Но бедный Люсьен был далек от того, чтобы проникнуть во все это. Дю Пуарье всегда с удивительным искусством увертывался от его вопросов.

В высшем обществе ему без конца повторяли: «Этот штаб-офицер – потомок одного из ближайших соратников герцога Анжуйского, брата Людовика Святого, которому он помог завоевать Сицилию».

Немного больше он узнал от господина д’Антена, сказавшего ему однажды: «Вы очень хорошо сделали, сняв его квартиру; это одна из самых сносных в городе. Бедняга Бюзан был очень храбр, совершенно лишен воображения, но обладал превосходными манерами; он часто устраивал дамам очень милые завтраки в Бюрельвильерском лесу или в „Зеленом охотнике“, в четверти лье отсюда; и почти всякий день с наступлением полуночи он чувствовал себя веселым, так как был немного пьян».

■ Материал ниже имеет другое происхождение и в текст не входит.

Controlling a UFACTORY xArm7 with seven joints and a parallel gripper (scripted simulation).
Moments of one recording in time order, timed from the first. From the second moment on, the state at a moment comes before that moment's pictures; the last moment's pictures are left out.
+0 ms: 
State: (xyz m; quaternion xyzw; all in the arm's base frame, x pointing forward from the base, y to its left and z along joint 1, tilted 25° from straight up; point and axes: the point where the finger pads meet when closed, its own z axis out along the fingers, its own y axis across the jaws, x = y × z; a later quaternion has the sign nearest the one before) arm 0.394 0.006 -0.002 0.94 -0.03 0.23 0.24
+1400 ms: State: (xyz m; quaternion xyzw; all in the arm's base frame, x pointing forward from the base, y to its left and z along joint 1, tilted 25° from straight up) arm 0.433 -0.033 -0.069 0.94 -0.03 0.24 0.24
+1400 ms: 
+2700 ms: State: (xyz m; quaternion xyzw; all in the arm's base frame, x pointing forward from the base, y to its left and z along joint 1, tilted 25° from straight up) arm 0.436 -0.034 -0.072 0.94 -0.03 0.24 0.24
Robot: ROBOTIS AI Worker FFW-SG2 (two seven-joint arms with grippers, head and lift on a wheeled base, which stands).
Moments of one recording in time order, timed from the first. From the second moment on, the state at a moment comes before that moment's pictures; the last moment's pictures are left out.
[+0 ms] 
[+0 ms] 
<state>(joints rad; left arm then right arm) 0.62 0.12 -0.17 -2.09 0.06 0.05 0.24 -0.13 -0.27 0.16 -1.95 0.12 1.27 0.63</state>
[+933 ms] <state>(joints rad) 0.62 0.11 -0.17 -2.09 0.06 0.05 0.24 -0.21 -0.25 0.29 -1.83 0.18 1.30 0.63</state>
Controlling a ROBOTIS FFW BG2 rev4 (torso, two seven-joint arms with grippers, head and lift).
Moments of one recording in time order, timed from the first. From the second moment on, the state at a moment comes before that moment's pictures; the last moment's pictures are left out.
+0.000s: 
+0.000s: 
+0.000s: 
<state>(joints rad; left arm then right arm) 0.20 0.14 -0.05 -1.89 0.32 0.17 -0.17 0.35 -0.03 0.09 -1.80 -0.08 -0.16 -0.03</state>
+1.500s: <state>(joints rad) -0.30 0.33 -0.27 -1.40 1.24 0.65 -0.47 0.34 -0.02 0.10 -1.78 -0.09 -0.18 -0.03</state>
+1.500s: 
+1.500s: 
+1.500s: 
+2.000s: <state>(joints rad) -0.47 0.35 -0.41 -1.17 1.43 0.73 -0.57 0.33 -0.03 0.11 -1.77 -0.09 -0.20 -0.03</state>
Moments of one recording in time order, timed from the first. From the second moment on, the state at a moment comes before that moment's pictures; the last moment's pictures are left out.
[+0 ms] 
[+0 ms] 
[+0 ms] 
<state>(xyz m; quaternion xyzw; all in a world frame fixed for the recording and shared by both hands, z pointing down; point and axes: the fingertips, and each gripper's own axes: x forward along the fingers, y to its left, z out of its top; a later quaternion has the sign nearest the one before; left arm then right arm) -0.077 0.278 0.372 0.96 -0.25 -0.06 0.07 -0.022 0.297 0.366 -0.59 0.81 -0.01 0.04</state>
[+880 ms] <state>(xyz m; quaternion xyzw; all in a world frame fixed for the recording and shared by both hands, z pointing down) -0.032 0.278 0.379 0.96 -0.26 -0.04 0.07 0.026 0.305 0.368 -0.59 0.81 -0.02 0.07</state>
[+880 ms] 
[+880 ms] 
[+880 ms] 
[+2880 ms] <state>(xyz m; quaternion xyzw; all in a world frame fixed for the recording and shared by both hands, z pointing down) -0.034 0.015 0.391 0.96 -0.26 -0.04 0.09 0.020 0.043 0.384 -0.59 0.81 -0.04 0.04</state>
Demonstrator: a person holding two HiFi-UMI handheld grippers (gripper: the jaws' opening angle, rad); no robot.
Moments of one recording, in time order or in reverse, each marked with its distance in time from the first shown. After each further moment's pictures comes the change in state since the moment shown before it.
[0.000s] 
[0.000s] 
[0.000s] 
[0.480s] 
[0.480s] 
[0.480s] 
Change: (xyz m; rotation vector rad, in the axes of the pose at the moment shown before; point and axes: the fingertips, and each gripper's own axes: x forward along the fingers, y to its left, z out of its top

Все время изыскивая способы встретиться в какой-нибудь гостиной с госпожой де Шастеле, Люсьен утратил желание блистать в глазах обитателей Нанси, которых он начал презирать, быть может, больше, чем следовало; теперь основным стимулом его поступков было желание занять мысли, если не душу этой красивой куклы. «У этого существа, должно быть, странные взгляды на жизнь! – думал он. – Молодая провинциалка, ультрароялистка, попавшая из монастыря Сердца Иисусова ко двору Карла Десятого и изгнанная из Парижа в июльские дни 1830 года». Такова и в самом деле была история госпожи де Шастеле.

42

Иоганн Каспар Лафатер (1741–1801) – швейцарский писатель, богослов и поэт. Заложил основы криминальной антропологии, создав науку физиогномики.